■ YOUR ASSIGNMENT
A complete response lists each line of the data below that includes the word "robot".

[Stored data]
◇ ◇ ◇

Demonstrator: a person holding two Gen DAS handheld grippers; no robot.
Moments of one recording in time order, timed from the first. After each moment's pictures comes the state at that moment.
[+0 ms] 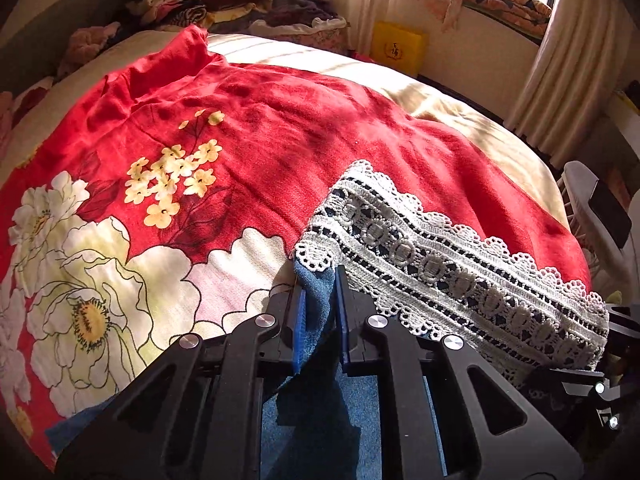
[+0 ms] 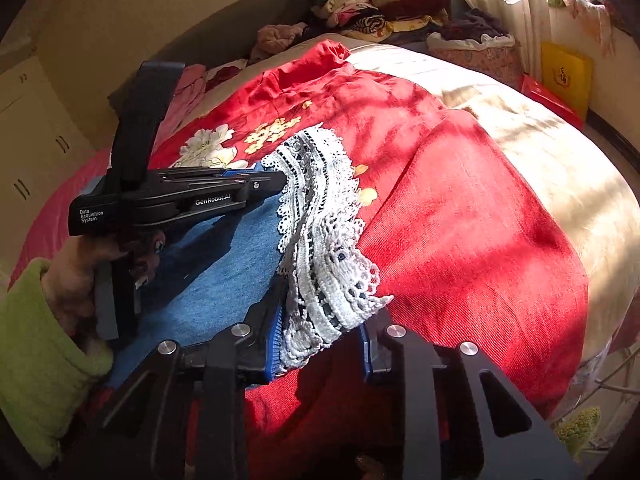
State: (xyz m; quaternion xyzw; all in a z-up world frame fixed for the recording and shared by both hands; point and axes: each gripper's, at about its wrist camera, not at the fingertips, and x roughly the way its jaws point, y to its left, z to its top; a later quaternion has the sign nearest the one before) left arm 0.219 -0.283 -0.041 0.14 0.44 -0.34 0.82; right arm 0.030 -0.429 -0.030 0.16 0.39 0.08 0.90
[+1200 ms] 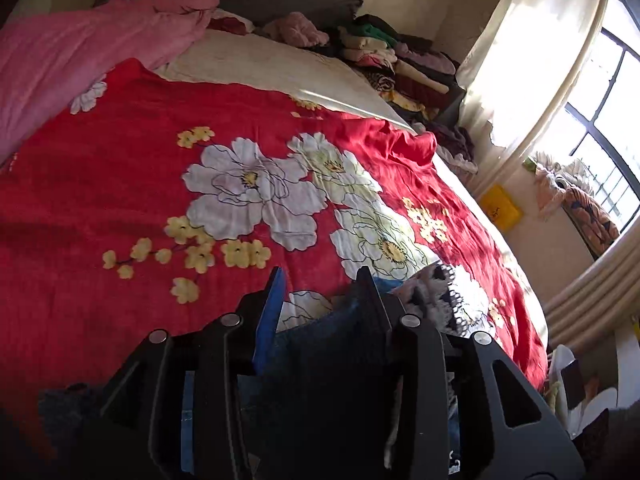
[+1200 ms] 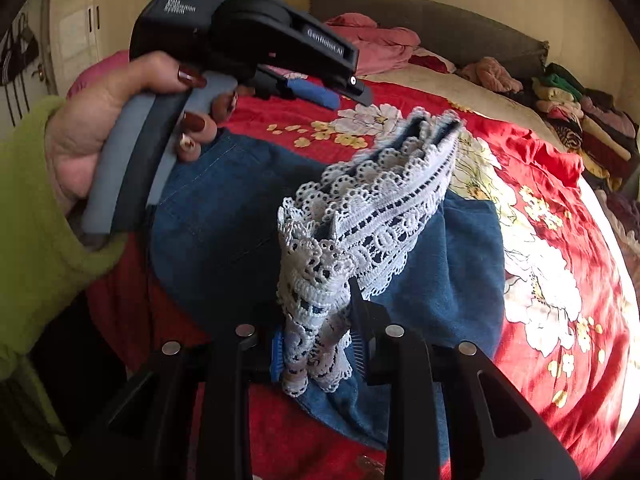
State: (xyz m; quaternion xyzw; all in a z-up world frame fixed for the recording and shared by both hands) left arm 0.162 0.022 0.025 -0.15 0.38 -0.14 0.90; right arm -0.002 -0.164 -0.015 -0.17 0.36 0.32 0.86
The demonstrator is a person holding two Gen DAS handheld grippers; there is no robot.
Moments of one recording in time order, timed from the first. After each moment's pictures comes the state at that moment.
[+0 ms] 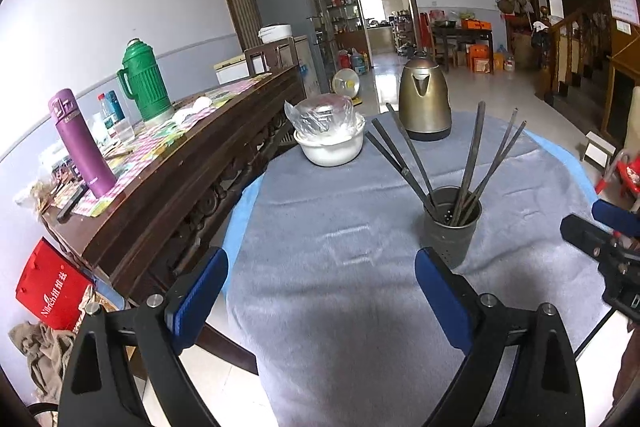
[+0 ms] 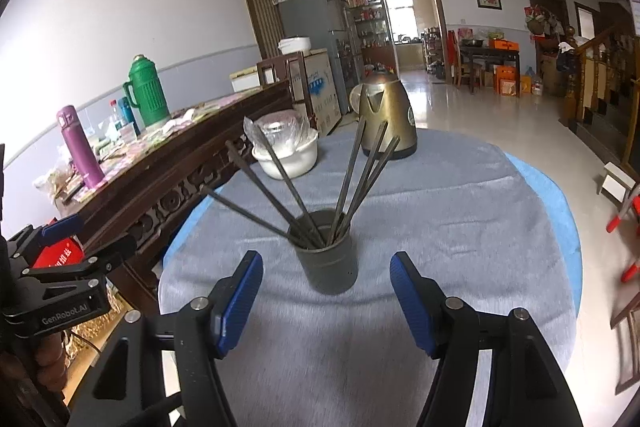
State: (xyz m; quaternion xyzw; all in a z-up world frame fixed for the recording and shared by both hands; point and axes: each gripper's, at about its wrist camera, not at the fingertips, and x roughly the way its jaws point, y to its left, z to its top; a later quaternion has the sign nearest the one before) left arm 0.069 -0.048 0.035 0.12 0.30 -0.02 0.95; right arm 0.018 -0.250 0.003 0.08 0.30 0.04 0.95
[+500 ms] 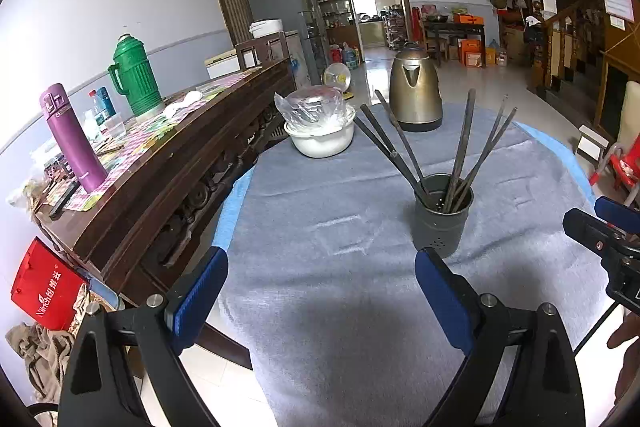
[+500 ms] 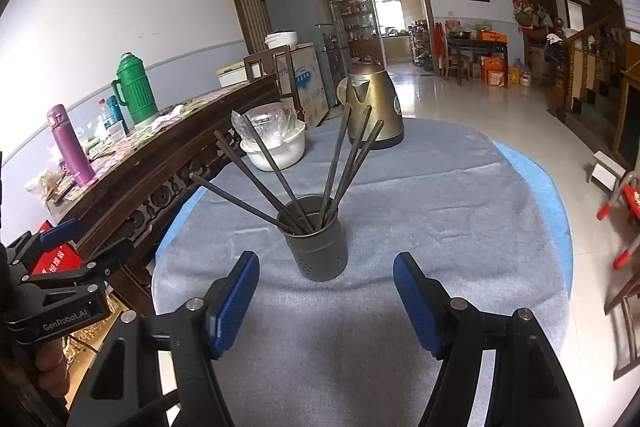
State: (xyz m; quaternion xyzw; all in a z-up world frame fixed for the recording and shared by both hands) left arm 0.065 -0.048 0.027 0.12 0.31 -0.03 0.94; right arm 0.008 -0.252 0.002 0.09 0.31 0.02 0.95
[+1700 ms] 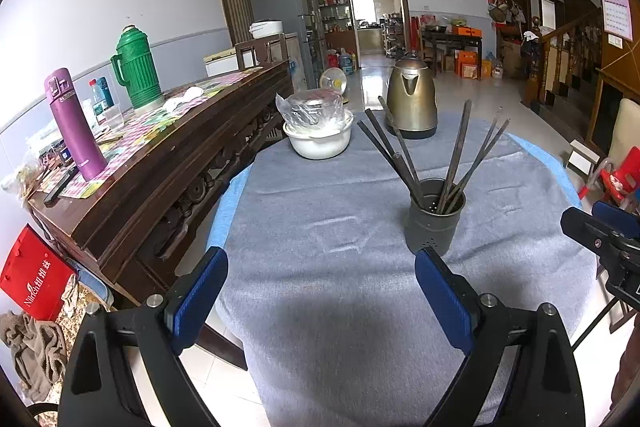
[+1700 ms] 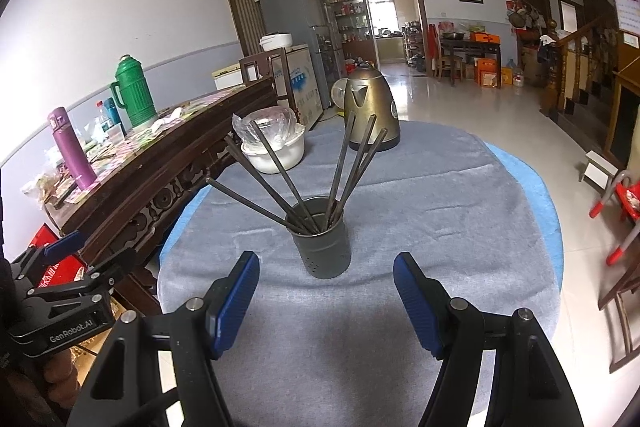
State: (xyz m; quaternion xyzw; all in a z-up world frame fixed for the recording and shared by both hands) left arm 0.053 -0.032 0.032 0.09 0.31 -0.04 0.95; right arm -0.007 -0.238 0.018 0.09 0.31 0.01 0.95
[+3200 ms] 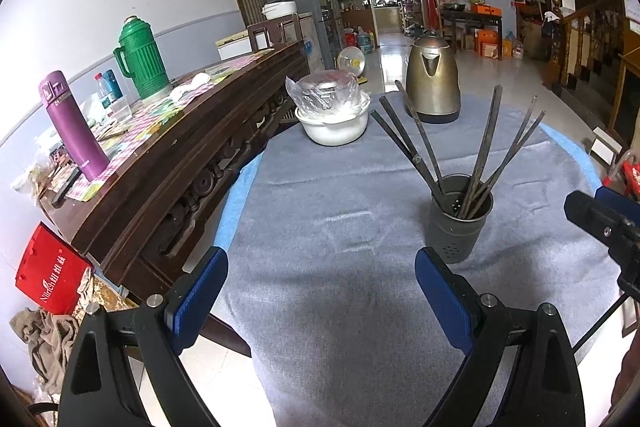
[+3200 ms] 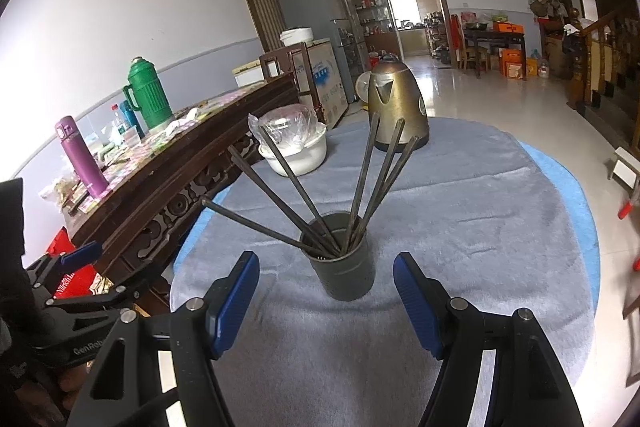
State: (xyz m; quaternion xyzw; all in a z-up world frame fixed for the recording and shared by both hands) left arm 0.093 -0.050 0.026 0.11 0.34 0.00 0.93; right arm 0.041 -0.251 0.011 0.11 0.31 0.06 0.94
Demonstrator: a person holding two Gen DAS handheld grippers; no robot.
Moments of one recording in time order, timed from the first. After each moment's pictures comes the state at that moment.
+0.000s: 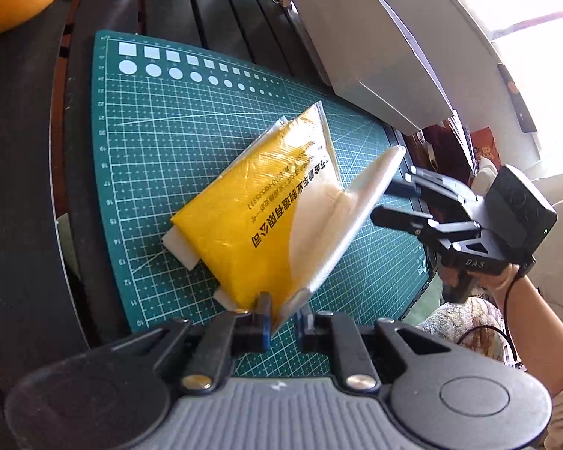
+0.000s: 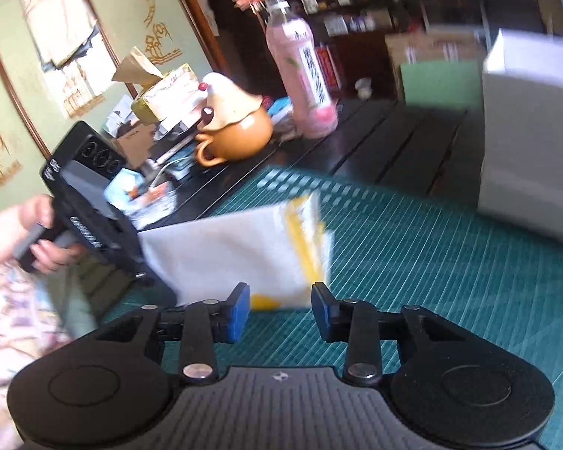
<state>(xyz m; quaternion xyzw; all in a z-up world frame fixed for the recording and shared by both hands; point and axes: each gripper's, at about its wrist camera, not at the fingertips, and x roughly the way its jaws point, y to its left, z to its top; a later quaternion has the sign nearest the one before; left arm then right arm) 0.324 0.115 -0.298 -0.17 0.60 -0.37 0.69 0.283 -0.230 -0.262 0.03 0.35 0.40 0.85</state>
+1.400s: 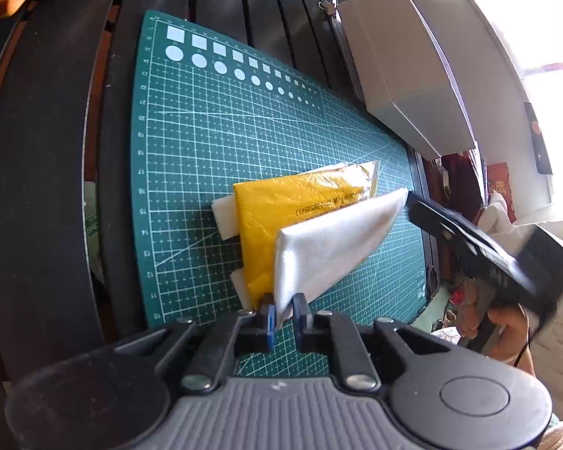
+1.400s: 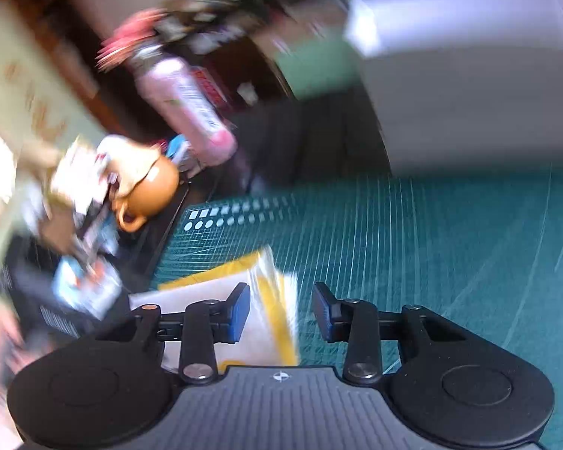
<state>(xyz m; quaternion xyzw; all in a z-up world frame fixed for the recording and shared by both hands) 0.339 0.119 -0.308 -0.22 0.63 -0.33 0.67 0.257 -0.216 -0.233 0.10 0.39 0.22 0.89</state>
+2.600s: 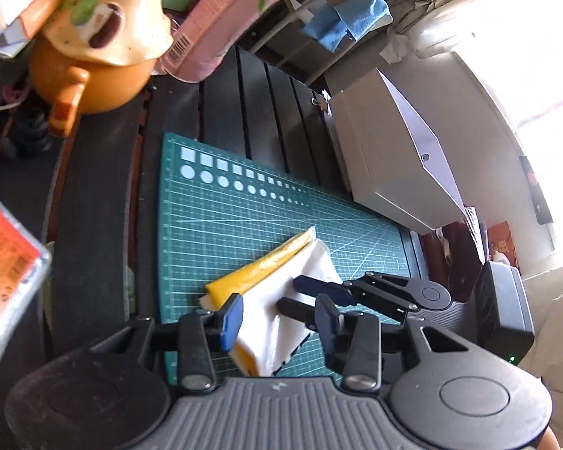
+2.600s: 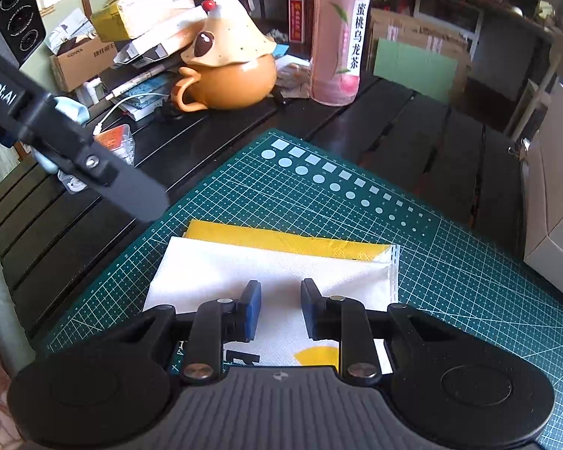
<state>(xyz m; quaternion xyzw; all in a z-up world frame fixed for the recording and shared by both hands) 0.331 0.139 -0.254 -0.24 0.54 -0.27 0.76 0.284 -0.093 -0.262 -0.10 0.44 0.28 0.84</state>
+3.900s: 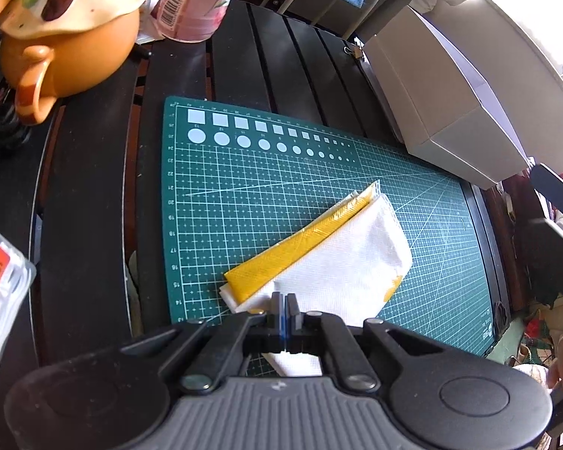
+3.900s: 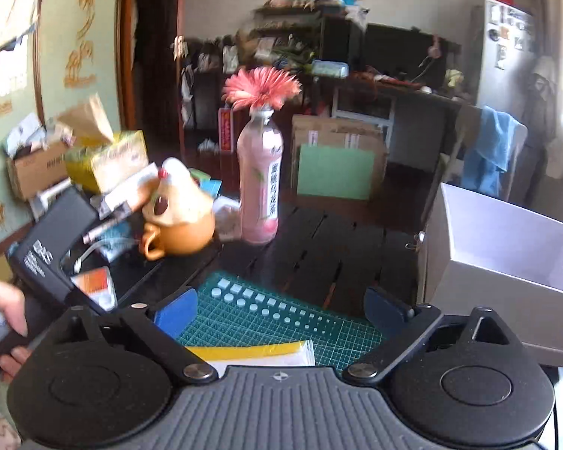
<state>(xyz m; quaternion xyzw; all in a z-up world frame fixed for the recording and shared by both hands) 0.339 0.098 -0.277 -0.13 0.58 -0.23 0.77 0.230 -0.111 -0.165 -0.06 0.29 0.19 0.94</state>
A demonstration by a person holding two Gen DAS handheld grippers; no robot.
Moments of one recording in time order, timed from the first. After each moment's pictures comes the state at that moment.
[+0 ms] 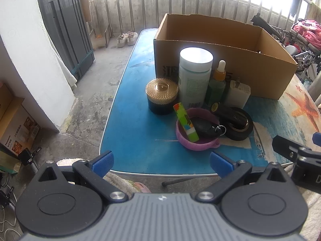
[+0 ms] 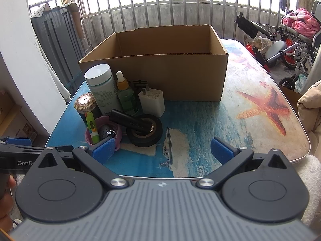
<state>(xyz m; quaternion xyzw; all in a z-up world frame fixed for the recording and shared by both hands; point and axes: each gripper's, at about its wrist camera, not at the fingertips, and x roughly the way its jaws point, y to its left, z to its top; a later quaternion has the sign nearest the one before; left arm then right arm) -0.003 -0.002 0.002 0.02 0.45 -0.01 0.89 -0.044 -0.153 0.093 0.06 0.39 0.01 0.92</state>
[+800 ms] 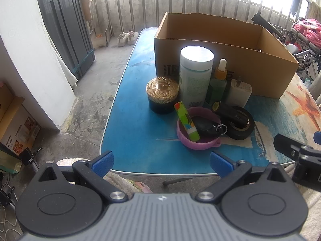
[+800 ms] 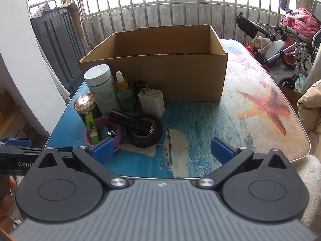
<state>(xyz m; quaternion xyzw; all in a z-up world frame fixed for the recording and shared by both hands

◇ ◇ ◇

■ OUTPUT
Demonstrator: a person holding two Gen DAS handheld grippers; no robot.
The demonstrator is a person holding two Gen DAS handheld grippers; there is no robot.
Demonstrator: a person holding two Gen DAS handheld grippers; no robot.
A demonstration by a person holding two Gen DAS handheld grippers; no robot.

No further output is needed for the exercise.